Colic surgery: Is it likely to end the careers of performance horses?


Your performance horse has a serious bout of colic and your veterinarian says the last remaining option is surgery.

Owners tend to weigh up a raft of factors when deciding whether to proceed, including the likelihood of the horse recovering.

Even if it does recover, is there any prospect of the horse returning to the showjumping arena or eventing course?

Researchers in Finland who followed up on the fate of 236 horses that underwent colic surgery have found that the odds are good.

The University of Helsinki study team, writing in the journal Acta Veterinaria Scandinavica, reported that 83.7% of the horses who survived to discharge were able to perform in their previous or intended discipline, and 78.5% of them regained their former or a higher level of performance.

“Surgical treatment of colic is expensive and complications may occur, ” Isa Anna Maria Immonen and her colleagues acknowledged.

They said information on the prognosis and the use of the horse after surgery for colic was important for both the surgeons and owners.

The study team set about reviewing equine colic surgical cases undertaken at the Veterinary Teaching Hospital in Helsinki, Finland, from 2006 to 2012. Their aim was to follow the horses, which were of different breeds, for surgical findings, post-surgical complications, long-term recovery and prognosis.

The average age of the horses at the time of surgery was 8.9 years, ranging from just 4 days old to 22.2 years. Warmblood horses were the most prominent breed, representing 38.6% of the study population.

Most of the operated horses − 82.6% − recovered from anesthesia and 74.9% made it to discharge.

The total follow-up time was 8 years and 10 months and the overall estimated average survival time was assessed at 79.2 months.

The age of the horse, the location of the abdominal problem (whether small or large intestine) and any incidents of postoperative colic did not significantly affect the probability of returning to their discipline, nor did any surgical site infections, incisional hernias or convalescence time after surgery.

More than four out of five of the discharged horses returned to their discipline, the vast majority of them performing to the same standard or higher than before their colic episode.

Operated horses had 0.18 colic episodes per horse-year during the long-term follow-up. However, the incidence of colic was 20% within the first year after surgery.

Horses who underwent surgery for large intestinal colic were 3.3-times more likely to suffer postoperative colic than those operated on for small intestinal colic.

Most owners (96.3%) were satisfied with the veterinary care and nearly all (98.5%) evaluated the recovery after the colic surgery to be satisfactory or better.

If the horse survived to discharge, the prognosis for long-term survival and a return to previous levels of sporting activity and performance was good, they said. “The majority of horses were able to return to their previous activity and perform satisfactorily for several years after surgery.”
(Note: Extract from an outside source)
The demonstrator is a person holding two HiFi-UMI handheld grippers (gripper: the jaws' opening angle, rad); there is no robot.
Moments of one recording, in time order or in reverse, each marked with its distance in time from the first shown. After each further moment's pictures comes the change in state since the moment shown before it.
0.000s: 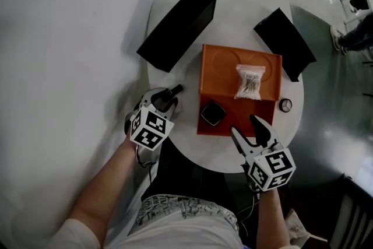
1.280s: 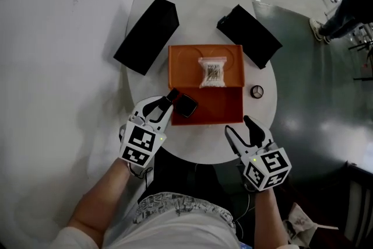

Discussing their findings, the study team said long-term retrospective studies were challenging as 14 to 44% of horses were reportedly lost to follow-up. However, in this study, information on survival was obtained for nearly all of the discharged horses (97.9%) and full follow-up information regarding complications and their effect on postoperative use was obtained for 92.5% of the discharged horses.

They noted that horses in the study were 1.7 times more likely to develop colic again following their operations than horses with no history of colic surgery. “Previous reports found that operated horses have had 2.8 to 7.6 times higher incidences of colic compared to non-operated horses.”

“Complications are common during and after small intestinal surgery, and according to other reports these horses tend to have a slightly poorer postoperative prognosis.

“However, this study supports the finding that a number of horses operated on for small intestinal colic are able to live and perform surprisingly long, even up to 10 years after surgery.

“The age of the horse did not have a significant effect on overall survival.”

“Most importantly,” they concluded, “the majority of discharged horses had a good prognosis for long-term survival, were able to return to their intended use, compete postoperatively on a satisfactory level and also perform for several years after the operation.”

The research team comprised Isa Anna Maria Immonen, Ninja Karikoski, Anna Mykkänen, Tytti Niemelä, Jouni Junnila and Riitta-Mari Tulamo. All are with the University of Helsinki except for Junnila, who is head of statistics with pharmaceutical company 4 Pharma.

Long-term follow-up on recovery, return to use and sporting activity: a retrospective study of 236 operated colic horses in Finland (2006–2012)
Isa Anna Maria Immonen, Ninja Karikoski, Anna Mykkänen, Tytti Niemelä, Jouni Junnila and Riitta-Mari Tulamo
Acta Veterinaria Scandinavica 2017 59:5 DOI: 10.1186/s13028-016-0273-9

The study, published under a Creative Commons License, can be read here

2 thoughts on “Colic surgery: Is it likely to end the careers of performance horses?

  • January 9, 2017 at 9:46 am

    I’ve had two horses return to successful competition careers after colic surgeries. Glad to know they were not exceptions!